For answer choice A, the mean = 0 and the deviations are 3, 1, 2
For answer choice B, the mean = 0 and the deviations are 2, 1, 1, 2

Now notice that although two deviations of answers A and B are the same, answer choice A has a higher deviation of 3 but fewer elements than answer choice B. This means the SD of A will be higher than the SD of B, so the SD of A will be the highest. Hence, our answer must be A.

Let’s try another one:

Which of the following data sets has the third largest standard deviation?

(A) {1, 2, 3, 4, 5}
(B) {2, 3, 3, 3, 4}
(C) {2, 2, 2, 4, 5}
(D) {0, 2, 3, 4, 6}
(E) {-1, 1, 3, 5, 7}

How would you answer this question without calculating the SDs? We need to arrange the sets in increasing SD order. Upon careful examination, you will see that the number of elements in each set is the same, and the mean of each set is 3.

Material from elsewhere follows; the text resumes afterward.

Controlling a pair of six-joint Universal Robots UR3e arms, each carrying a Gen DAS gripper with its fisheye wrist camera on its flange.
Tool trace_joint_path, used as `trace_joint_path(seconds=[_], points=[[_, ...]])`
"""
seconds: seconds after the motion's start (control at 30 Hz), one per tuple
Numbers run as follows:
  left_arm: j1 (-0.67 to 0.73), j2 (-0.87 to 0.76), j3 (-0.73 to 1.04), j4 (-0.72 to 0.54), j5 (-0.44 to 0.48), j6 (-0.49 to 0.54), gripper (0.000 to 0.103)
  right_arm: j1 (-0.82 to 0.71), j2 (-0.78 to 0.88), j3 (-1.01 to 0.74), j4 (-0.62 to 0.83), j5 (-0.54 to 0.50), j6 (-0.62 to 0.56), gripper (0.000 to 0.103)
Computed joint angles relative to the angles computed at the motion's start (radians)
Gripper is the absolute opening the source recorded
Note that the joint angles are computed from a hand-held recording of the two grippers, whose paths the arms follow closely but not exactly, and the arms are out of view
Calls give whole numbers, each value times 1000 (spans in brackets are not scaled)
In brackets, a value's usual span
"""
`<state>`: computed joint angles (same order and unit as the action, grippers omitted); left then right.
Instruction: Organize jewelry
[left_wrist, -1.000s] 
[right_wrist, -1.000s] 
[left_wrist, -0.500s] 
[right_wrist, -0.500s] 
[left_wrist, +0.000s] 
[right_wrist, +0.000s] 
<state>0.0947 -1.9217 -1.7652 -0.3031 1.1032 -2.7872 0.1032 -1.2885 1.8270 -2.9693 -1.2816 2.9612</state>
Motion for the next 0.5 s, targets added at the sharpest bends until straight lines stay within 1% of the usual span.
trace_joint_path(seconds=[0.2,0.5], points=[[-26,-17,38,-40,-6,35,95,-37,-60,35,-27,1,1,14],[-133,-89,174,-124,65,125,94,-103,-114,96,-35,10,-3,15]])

Deviations of answer choice A: 2, 1, 0, 1, 2
Deviations of answer choice B: 1, 0, 0, 0, 1 (lowest SD)
Deviations of answer choice C: 1, 1, 1, 1, 2
Deviations of answer choice D: 3, 1, 0, 1, 3
Deviations of answer choice E: 4, 2, 0, 2, 4 (highest SD)

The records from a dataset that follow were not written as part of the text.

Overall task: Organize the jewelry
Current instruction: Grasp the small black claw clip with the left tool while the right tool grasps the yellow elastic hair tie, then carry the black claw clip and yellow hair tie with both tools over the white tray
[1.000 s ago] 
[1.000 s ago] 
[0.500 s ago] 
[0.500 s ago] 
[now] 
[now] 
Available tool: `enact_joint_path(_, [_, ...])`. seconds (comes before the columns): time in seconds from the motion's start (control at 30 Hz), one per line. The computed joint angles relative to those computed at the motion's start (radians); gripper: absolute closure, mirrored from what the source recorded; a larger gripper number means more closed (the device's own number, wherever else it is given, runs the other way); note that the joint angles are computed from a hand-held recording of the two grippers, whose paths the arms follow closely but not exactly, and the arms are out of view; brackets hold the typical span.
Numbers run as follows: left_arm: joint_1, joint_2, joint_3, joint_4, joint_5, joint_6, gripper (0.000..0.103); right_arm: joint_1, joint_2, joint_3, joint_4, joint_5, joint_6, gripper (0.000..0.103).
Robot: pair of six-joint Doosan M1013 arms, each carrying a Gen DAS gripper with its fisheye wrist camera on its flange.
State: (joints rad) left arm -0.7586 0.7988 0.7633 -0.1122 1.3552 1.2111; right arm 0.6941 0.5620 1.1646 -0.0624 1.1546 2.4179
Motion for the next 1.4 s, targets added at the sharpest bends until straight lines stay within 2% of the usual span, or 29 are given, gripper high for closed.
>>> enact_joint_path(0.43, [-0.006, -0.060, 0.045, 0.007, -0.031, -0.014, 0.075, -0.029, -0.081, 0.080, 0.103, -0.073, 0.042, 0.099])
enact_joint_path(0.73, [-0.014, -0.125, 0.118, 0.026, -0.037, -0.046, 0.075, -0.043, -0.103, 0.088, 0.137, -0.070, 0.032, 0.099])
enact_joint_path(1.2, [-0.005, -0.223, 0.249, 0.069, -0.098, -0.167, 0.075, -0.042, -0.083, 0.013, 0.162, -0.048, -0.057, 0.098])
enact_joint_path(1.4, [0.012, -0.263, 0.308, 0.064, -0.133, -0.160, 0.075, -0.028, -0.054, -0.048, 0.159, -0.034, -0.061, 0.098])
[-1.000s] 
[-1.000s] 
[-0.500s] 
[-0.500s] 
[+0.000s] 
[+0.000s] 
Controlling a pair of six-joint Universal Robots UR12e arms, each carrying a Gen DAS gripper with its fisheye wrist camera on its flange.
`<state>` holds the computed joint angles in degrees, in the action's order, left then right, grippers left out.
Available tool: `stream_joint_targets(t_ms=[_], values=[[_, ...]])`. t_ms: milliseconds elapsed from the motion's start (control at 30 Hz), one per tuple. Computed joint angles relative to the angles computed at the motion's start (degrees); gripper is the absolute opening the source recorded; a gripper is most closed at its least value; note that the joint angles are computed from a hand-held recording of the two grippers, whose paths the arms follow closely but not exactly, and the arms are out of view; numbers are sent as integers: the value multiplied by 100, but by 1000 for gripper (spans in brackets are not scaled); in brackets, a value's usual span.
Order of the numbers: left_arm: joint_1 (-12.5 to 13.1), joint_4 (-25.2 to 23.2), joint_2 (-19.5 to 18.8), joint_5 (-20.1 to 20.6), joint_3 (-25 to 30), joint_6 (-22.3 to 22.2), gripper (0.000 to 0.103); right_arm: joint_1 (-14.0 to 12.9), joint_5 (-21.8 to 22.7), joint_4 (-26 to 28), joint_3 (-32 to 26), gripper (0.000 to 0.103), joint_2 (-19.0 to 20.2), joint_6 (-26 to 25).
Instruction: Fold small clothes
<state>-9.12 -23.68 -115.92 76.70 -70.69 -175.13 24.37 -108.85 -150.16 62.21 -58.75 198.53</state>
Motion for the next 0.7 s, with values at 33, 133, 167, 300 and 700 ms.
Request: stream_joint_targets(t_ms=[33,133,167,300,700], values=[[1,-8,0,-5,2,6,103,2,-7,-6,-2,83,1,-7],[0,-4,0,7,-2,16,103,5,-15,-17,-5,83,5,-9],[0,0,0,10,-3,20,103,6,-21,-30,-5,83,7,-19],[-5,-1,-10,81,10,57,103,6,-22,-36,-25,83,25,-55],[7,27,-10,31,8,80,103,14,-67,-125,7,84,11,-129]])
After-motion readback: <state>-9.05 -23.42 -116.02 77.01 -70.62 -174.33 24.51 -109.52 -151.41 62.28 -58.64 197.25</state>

Obviously, option B has the lowest SD (the deviations are the smallest) and option E has the highest SD (the deviations are the greatest). This means we can automatically rule these answers out, as they cannot have the third largest SD.

Deviations of answer choice A: 2, 1, 0, 1, 2
Deviations of answer choice C: 1, 1, 1, 1, 2
Deviations of answer choice D: 3, 1, 0, 1, 3

Out of these options, answer choice D has a higher SD than answer choice A, since it has higher deviations of two 3s (whereas A has deviations of two 2s). Also, C is more tightly packed than A, with four deviations of 1. If you are not sure why, consider this:

The square of deviations for C will be 1 + 1+ 1 + 1  + 4 = 8
The square of deviations for A will be 4 + 1 + 0 + 1 + 4 = 10

So, A will have a higher SD than C but a lower SD than D. Arranging from lowest to highest SD’s, we get: B, C, A, D, E. Answer choice A has the third highest SD, and therefore, A is our answer

Although we didn’t need to calculate the actual SD, we used the concepts of the standard deviation formula to answer these questions.